We could easily have forgotten about community well-being when responding to the crisis. I’m so glad that didn’t happen. It’s really helped people’s spirits – we’ve had a daily quiz, people sharing good news and videos, and posts about old Knoydart.
Craig Dunn, operations manager, Knoydart Foundation

Knoydart 1

The future

How will the community come out of lockdown, and continue to build resilience?

Knoydart Foundation’s Craig Dunn believes that the important thing is to be open in discussing the next steps and in finding a consensus.

In the short term the pandemic has put a spotlight on the community’s reliance on the ferry for food supplies. The Knoydart Foundation wants to ensure a good store of dry food essentials, and to grow more of their own fresh produce.

Craig commented: “We’d like to do this in an ecologically sensitive way, thinking about low packaging options with products like oats, pasta and cereals available loose in the community shop.

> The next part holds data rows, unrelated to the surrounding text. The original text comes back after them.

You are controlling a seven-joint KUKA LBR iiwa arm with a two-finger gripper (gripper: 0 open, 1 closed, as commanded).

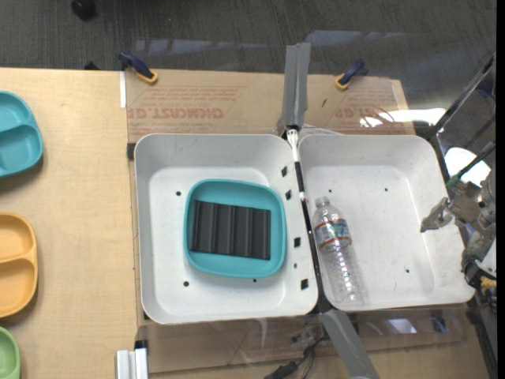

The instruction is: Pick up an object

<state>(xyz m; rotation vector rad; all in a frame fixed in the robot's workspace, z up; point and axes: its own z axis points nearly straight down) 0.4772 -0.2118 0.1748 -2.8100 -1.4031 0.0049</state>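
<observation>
Cardboard and pale wood make up my bench, with two white bins clipped side by side on it. My gripper (439, 218) sits at the right bin's (371, 172) far right rim, at the frame's edge; a thin finger tip pokes inward over the wall, and I cannot tell how the fingers stand, nor see anything between them.

Nearest target is the water bottle (337, 251), lying on its side along the right bin's left wall, cap toward the back, well apart from the gripper. I judge the step is still the approach. To do it well I would cross the bin, turn the wrist so the fingers straddle the bottle's width near the label, and descend centred, since a round bottle rolls.

Beyond, the left bin (158, 212) holds a teal tray (235, 229) with a dark ribbed insert.
</observation>
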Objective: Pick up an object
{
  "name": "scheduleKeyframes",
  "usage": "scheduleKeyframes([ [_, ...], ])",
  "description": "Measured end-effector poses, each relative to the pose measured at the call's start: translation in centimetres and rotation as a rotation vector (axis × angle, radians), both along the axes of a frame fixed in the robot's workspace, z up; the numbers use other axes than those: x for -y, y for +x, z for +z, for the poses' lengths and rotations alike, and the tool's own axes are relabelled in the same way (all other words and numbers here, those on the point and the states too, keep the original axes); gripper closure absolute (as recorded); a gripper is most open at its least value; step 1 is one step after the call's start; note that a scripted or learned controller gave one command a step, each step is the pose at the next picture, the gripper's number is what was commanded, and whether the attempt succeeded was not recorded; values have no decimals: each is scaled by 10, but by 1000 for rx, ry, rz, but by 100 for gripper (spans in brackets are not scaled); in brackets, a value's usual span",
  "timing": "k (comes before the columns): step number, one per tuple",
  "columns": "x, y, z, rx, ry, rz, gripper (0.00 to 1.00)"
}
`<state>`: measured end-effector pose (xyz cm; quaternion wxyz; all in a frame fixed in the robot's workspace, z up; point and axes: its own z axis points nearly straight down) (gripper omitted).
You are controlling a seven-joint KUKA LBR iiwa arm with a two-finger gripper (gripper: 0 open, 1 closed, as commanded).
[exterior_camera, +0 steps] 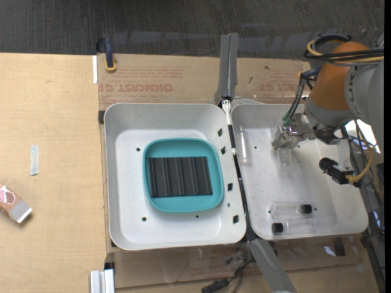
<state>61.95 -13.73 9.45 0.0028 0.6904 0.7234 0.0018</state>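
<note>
Roughly at the centre of the frame, two white bins are seen side by side on the bench [49,102], separated by a grey divider. The left bin [122,224] holds a teal tray [182,175] with a dark ribbed insert, lying flat in the middle of the bin floor, well apart from the pincer. The right bin [342,221] holds a clear tube-like piece [243,146] lying along its left wall, and a clear object with small black parts [292,217] near its lower edge; what these are exactly cannot be made out. These loose things are probably laid flat in the shallow bins so that they can be reached from above.

The arm [345,87] is brought in from the upper right of the frame, its orange band above the wrist, and is bent down over the upper part of the right bin. The pincer [285,138] is pointed down toward the bin floor, just right of the clear tube-like piece and apart from it. Whether the pincer is open or closed cannot be told, and nothing is seen held in it. The pick is judged as not yet made, with the nearest candidate being the clear tube-like piece
</note>
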Motion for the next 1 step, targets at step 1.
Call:
scheduleKeyframes([
  [1, -62, 39, 143, -8, -1, -69, 100],
])
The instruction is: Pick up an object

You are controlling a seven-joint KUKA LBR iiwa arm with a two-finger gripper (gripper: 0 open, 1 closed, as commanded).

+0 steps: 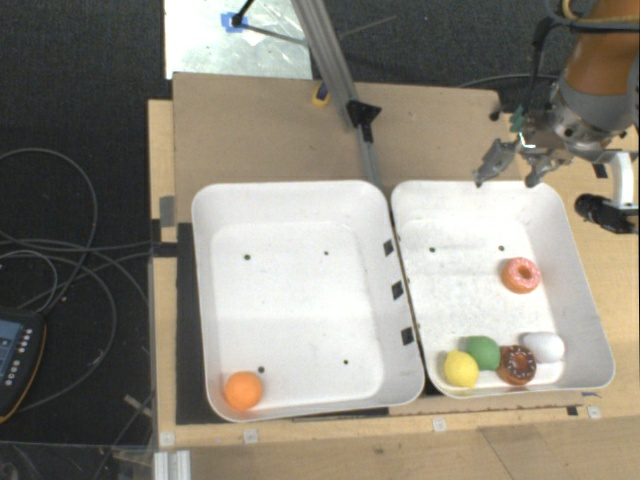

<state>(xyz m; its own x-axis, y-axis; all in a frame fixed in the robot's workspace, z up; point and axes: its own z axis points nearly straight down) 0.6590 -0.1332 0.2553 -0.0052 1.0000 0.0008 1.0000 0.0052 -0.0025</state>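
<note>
My gripper (pixel 510 171) hangs over the far edge of the right bin (pixel 470 268), its two fingers spread open with nothing between them. Well in front of it a pink frosted donut (pixel 520 274) lies near the bin's right wall. Along the bin's near edge sit a yellow ball (pixel 460 368), a green ball (pixel 483 351), a chocolate sprinkled donut (pixel 517 364) and a white egg-shaped object (pixel 543 346). An orange ball (pixel 243 390) rests in the near left corner of the left bin (pixel 290 298).
A grey metal pole (pixel 330 53) slants across the brown board behind the bins. Black clips (pixel 397 289) sit on the seam between the bins. Cables and a handset (pixel 15 353) lie on the dark floor at left.
</note>
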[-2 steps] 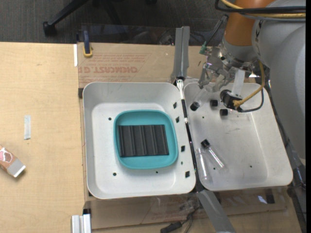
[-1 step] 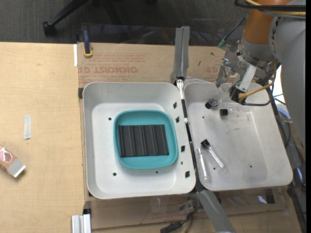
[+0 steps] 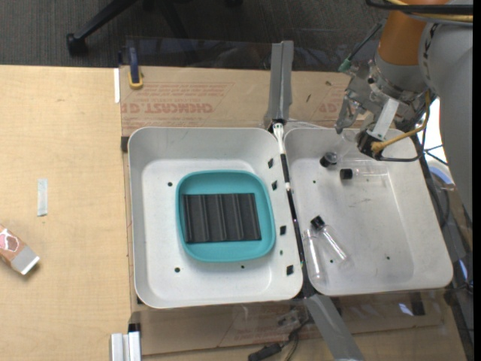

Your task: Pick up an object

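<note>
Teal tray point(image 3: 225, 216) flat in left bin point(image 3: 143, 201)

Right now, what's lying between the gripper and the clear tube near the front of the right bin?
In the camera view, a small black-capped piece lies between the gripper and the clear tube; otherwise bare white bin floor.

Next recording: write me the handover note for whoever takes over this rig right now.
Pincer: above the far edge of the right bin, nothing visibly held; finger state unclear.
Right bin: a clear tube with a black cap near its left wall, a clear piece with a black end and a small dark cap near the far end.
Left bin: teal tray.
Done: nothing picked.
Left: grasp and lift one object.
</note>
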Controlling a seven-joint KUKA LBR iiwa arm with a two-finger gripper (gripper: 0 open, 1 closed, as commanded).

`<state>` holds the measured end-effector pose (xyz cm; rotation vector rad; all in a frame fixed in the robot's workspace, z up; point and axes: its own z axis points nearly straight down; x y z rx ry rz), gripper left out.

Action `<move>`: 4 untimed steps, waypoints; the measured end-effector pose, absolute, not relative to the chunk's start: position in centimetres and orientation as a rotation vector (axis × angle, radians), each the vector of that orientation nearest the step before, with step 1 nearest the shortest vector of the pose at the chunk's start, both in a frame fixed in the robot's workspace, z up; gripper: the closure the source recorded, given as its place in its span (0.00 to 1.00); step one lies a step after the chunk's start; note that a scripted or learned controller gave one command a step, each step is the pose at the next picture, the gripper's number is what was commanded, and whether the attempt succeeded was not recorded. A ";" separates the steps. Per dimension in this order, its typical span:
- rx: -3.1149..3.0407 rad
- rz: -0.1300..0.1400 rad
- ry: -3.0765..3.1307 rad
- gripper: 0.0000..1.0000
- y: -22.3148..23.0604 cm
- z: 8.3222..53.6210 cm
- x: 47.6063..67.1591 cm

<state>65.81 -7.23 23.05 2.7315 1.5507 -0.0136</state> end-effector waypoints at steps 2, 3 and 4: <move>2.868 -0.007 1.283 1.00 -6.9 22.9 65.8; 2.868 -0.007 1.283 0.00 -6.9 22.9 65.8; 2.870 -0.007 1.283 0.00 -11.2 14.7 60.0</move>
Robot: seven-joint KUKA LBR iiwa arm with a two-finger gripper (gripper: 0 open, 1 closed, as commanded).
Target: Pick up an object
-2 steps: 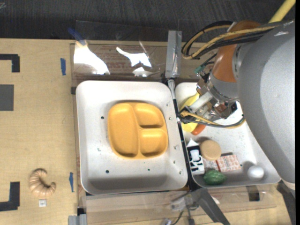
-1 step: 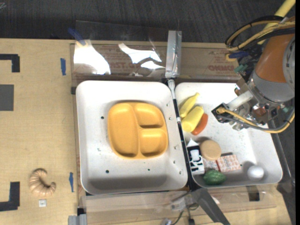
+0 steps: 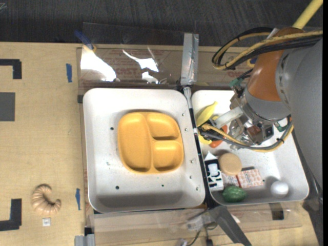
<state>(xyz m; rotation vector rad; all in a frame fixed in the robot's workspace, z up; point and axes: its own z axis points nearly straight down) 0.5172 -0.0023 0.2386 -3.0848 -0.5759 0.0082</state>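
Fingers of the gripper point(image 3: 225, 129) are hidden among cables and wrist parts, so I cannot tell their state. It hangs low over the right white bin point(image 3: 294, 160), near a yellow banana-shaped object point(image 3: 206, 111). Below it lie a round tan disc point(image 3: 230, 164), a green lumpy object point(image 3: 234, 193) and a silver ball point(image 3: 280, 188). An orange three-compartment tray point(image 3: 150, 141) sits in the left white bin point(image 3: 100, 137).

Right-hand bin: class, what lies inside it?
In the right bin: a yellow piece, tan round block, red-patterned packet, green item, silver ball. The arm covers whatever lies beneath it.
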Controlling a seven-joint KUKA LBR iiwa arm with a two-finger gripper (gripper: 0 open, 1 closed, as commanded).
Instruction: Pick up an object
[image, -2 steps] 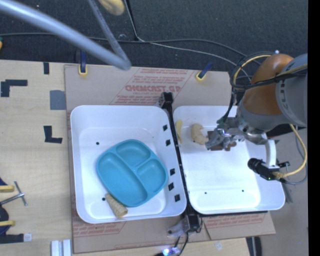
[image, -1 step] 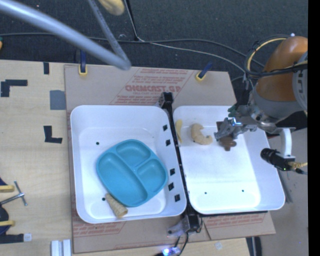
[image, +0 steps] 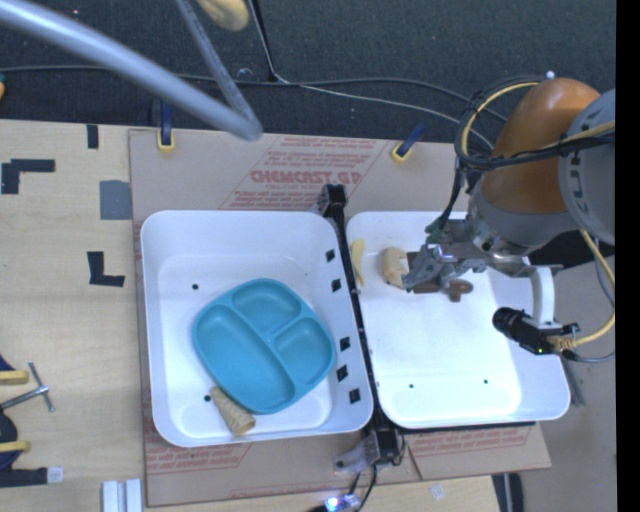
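Where the table (image: 60, 300) shows bare, its surface is light wood marked with short black tape pieces, and dark carpet-like floor with black cables runs along the top of the view. A brown cardboard sheet (image: 300, 170) with red printing lies on the table under both bins. The left bin (image: 165, 250) holds a blue sectioned plate (image: 262, 343) with three compartments, and a tan cork-like cylinder (image: 231, 410) lies just beside the plate's lower left edge. The right bin (image: 450, 380) touches the left bin along a black-clipped seam. A grey metal bar (image: 130, 65) crosses the upper left corner, blurred and cut off by the frame. The arm (image: 545, 150) enters from the right, its orange band partly cut off. The gripper (image: 432, 268) sits low over the upper part of the right bin; how far its fingers stand apart cannot be told, as dark hardware hides them. A pale tan lump (image: 392, 265) lies just left of the gripper; whether they touch cannot be told. A thin yellow piece (image: 357, 263) stands against the seam, too small to identify.
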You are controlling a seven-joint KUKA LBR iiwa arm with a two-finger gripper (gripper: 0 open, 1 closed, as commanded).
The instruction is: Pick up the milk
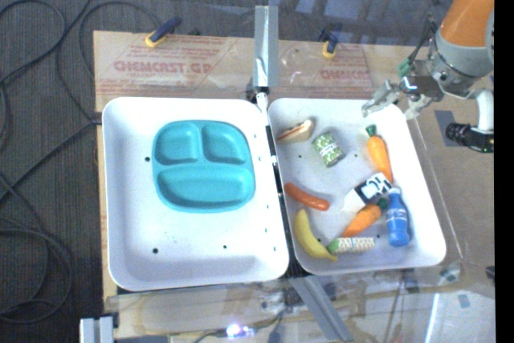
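Observation:
The milk (371, 189) is a small white carton with black and blue markings. It lies in the right bin (426, 189), towards its right side, between two carrots and beside a blue bottle. My gripper (393, 103) hangs over the bin's far right corner, well above and behind the milk. Its fingers are spread open with nothing between them. The grey arm with its orange band reaches in from the upper right.
Around the milk lie a carrot (378, 156), a second carrot (363, 218), a blue bottle (397, 223), a sausage (306, 197), a banana (310, 236), a green box (328, 149) and a bun (295, 130). The left bin (128, 253) holds a teal divided plate (205, 165).

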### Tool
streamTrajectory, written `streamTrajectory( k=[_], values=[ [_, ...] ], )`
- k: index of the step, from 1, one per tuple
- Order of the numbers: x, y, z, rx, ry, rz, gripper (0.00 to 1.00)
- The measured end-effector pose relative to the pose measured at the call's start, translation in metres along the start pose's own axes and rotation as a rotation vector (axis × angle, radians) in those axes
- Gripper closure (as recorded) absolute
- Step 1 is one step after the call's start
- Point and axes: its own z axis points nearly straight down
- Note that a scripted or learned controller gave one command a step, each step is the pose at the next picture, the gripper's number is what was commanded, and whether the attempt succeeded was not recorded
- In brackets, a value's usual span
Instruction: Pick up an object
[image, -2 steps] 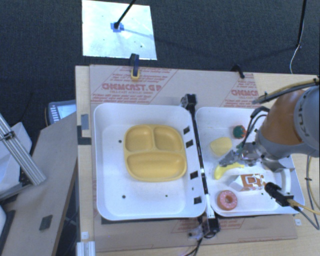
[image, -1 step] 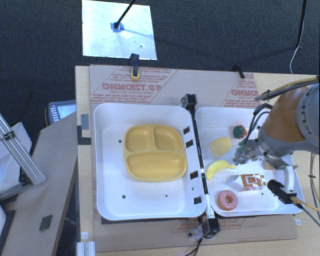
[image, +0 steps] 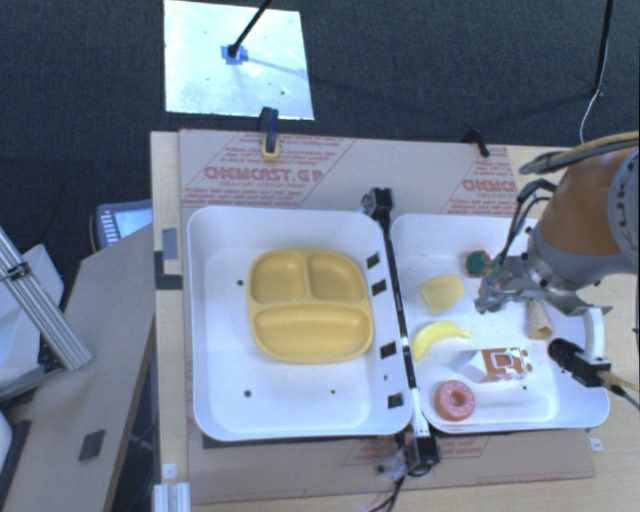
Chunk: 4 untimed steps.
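The gripper (image: 492, 298) is hanging low over the right bin (image: 575, 405), just right of the pale yellow piece (image: 441, 291) — likely lining up on it. Whether its claw is open or closed, I cannot tell — nothing is visibly gripped.

We find the claw (image: 492, 297) over the right bin (image: 575, 408). Just to its left lies the lemon-shaped piece (image: 441, 291), with the banana (image: 438, 337) below that. Behind the claw sits a small round item (image: 477, 262); just right of it, the cone (image: 539, 318). Nearer us — the carton (image: 502, 364) and doughnut (image: 455, 400). Far left, in the left bin (image: 215, 330), rests the divided tray (image: 308, 305).
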Motion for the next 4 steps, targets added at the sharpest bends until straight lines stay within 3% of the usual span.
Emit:
streamTrajectory(
  k=[1, 3, 4],
  values=[
    [0.007, 0.002, -0.061, -0.001, 0.000, 0.000, 1.00],
    [0.010, 0.008, -0.144, 0.000, 0.000, -0.001, 1.00],
    [0.064, -0.004, -0.139, 0.004, 0.002, -0.003, 1.00]
  ],
)
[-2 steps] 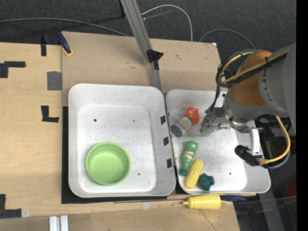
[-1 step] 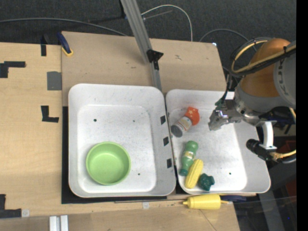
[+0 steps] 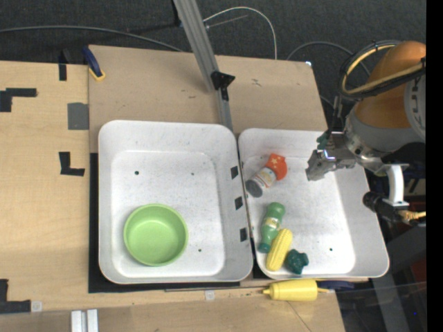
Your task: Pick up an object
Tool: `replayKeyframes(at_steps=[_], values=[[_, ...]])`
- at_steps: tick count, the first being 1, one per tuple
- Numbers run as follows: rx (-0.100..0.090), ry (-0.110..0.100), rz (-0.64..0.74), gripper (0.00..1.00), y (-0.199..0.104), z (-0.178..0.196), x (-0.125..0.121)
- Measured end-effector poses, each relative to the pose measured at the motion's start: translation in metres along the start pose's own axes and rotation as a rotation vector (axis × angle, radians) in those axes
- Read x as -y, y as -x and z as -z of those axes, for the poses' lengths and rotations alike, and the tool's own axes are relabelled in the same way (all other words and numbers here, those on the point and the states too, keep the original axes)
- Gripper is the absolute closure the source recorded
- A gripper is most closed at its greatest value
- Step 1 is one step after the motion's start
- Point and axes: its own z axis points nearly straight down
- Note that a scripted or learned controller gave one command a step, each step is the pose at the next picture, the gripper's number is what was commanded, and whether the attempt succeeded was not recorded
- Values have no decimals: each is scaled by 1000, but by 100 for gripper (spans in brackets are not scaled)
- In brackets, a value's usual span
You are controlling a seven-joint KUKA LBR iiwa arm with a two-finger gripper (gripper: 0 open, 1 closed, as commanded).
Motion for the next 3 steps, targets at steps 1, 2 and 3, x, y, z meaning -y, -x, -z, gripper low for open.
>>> replayKeyframes(at_steps=[1, 2, 3], values=[[-2, -2, 6, 100, -51, 12, -16], [-2, -2, 6, 100, -104, 21, -28], [-2, -3, 6, 100, -166, 17, -44]])
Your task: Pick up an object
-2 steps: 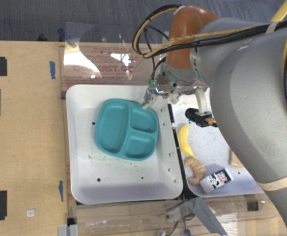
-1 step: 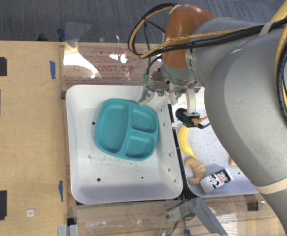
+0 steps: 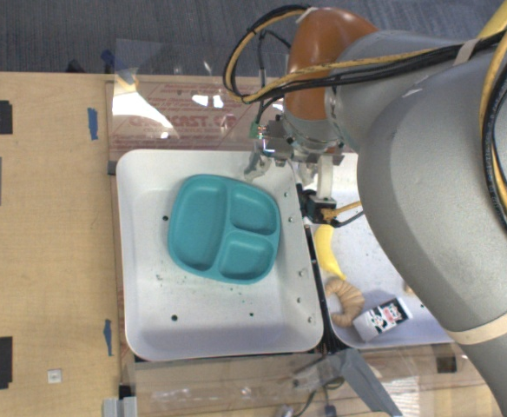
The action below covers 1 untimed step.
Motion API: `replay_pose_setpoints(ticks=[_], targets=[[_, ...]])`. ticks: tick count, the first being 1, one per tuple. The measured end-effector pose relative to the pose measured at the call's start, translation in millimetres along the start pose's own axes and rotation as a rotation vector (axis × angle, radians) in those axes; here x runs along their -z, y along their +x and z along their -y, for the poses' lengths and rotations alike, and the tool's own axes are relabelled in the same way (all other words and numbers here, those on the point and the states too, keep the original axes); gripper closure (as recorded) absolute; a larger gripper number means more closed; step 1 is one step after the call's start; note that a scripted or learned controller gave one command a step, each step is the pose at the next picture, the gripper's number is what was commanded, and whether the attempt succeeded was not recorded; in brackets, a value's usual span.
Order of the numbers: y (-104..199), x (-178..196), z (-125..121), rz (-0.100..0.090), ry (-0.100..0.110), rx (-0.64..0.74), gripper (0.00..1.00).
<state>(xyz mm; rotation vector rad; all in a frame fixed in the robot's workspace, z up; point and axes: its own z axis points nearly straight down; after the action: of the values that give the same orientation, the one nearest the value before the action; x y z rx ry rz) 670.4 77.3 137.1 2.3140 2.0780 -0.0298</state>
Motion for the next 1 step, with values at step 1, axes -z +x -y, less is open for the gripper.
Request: replay_pose_setpoints(ticks=[1], targets=[[9.2,-2.9,-5.1,0.005,-0.022,-0.290,0.00]])
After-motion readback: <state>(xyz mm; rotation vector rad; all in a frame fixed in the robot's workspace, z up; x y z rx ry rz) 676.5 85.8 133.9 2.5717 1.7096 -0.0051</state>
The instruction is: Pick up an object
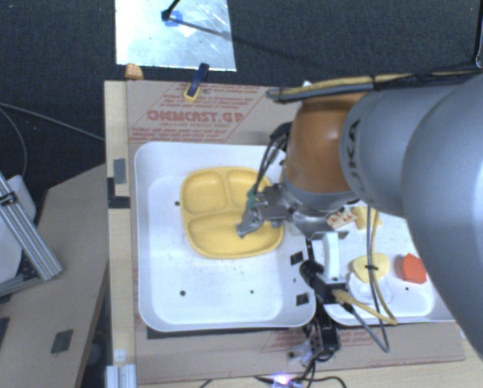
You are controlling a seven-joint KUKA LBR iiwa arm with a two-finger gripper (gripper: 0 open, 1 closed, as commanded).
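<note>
One yellow plastic divided tray (225, 212) lies in the left white bin (164, 297); our gripper (253, 221) sits at its right rim, fingers' opening impossible to tell, tray stretching leftward.

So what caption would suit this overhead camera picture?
Robot arm's gripper reaches down onto a yellow divided plate in the left white bin.

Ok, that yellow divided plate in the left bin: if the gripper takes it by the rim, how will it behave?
The yellow divided plate looks like moulded plastic, so probably stiff and light. It is wide and shallow, so a grasp at the right rim, where the gripper sits, would likely let the far side droop or swing. Its smooth surface may slip, and it should slide, not roll, on the left bin.
</note>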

As well as expanding growing in our community garden, we’re also progressing a Scottish Land Fund bid to acquire another 111 acres, which would give us much needed agricultural land."

“It’s a good opportunity to reflect on the other things we can do which help ensure we are not overly-reliant on tourism alone. As a community owned peninsula, land management is vital and can provide valuable income. Tree planting; forestry management; carbon credits; online knowledge courses; and our wild Knoydart venison all provide interesting opportunities.”